AVAILABLE DATA |
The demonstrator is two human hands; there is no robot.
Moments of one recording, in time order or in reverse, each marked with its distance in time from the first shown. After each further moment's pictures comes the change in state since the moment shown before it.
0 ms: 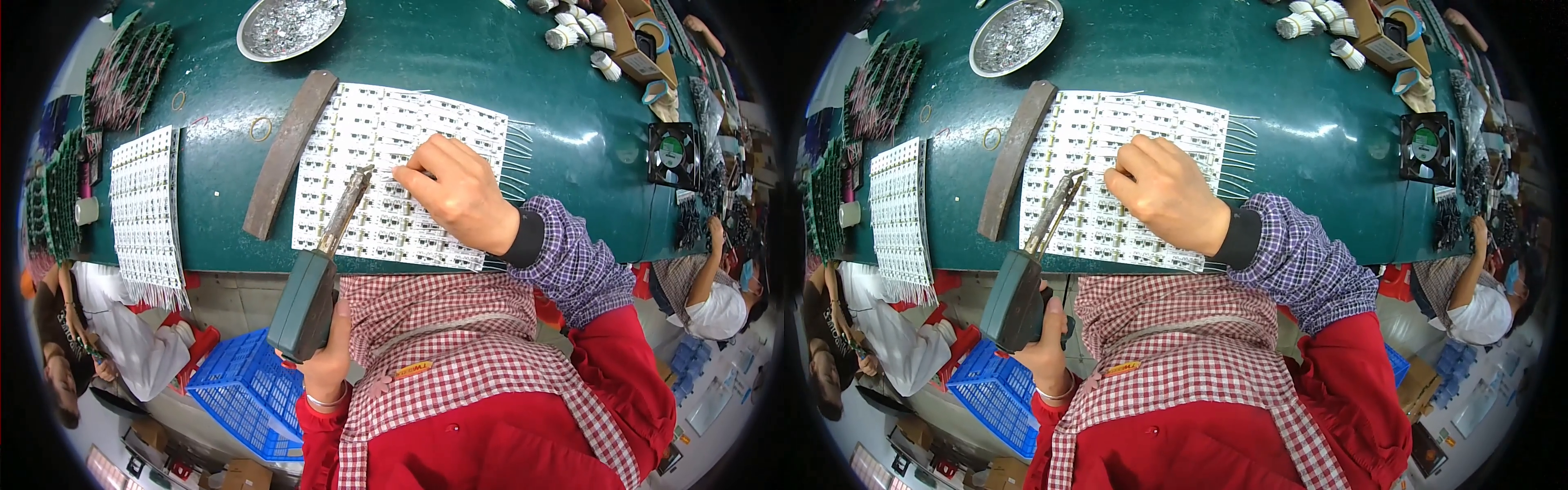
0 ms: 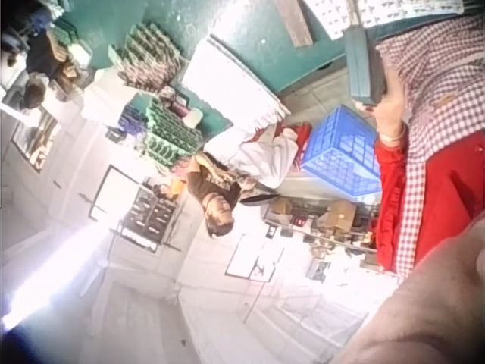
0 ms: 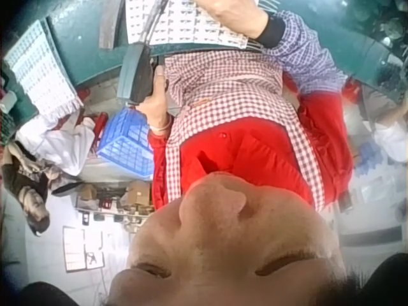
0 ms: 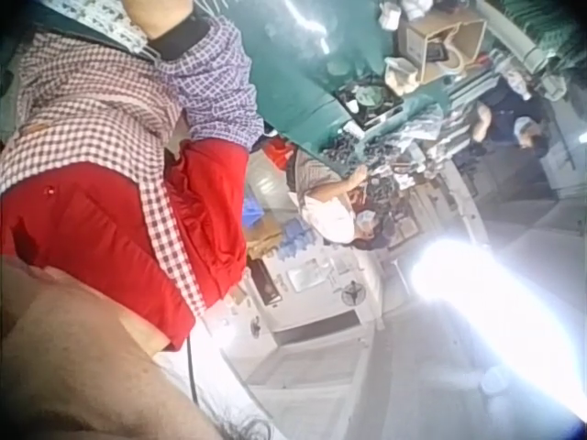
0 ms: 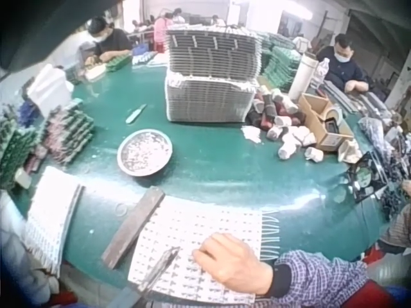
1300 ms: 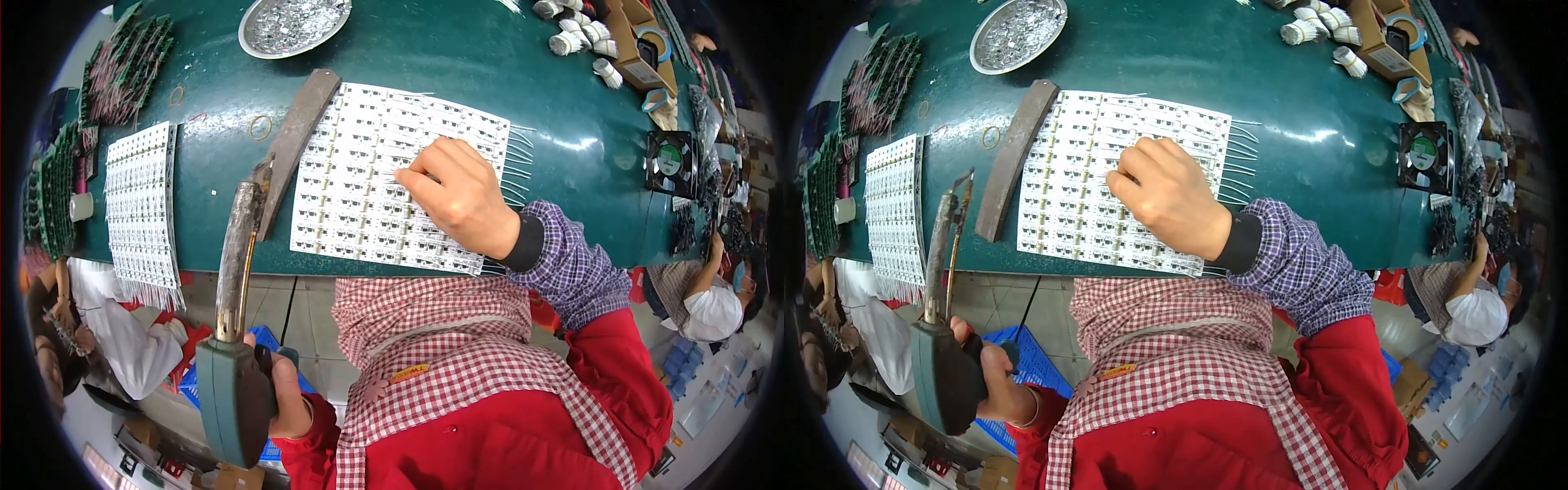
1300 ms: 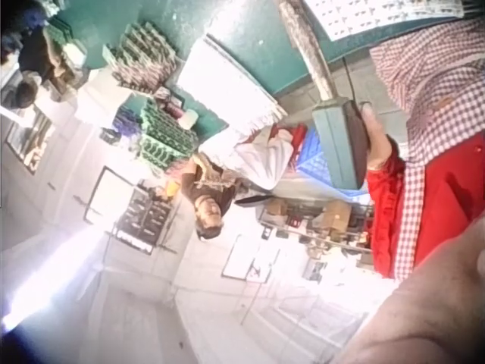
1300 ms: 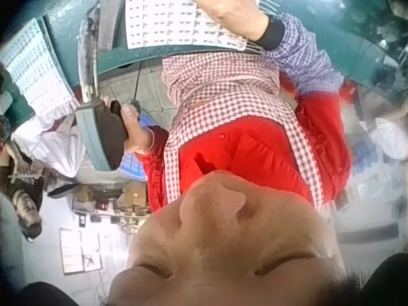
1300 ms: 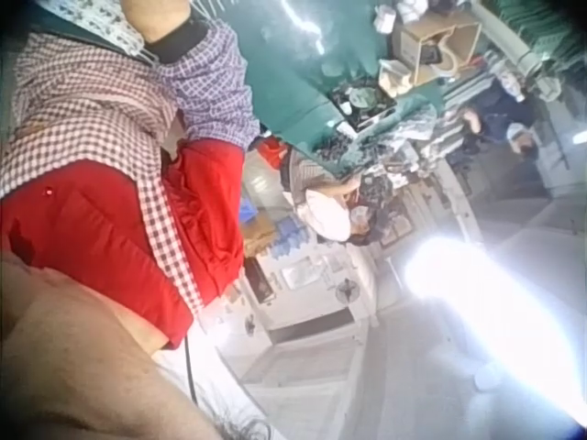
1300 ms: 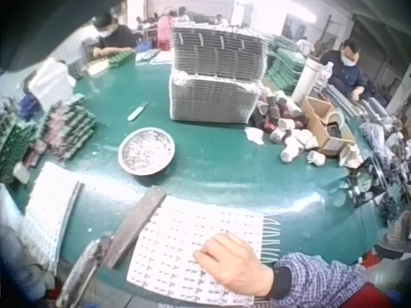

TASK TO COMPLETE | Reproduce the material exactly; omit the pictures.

RESULT |
The demonstrator is two human hands; there is no robot.
Moments of one recording, in time order or in reverse, each marked with its distance in time from the first shown. After each further moment's pictures comes the change in state since the moment shown before it.
0 ms: 
0 ms: 
0 ms: 
0 ms: 
0 ms: 
1300 ms: 
1300 ms: 
1300 ms: 
1300 ms: 
1300 ms: 

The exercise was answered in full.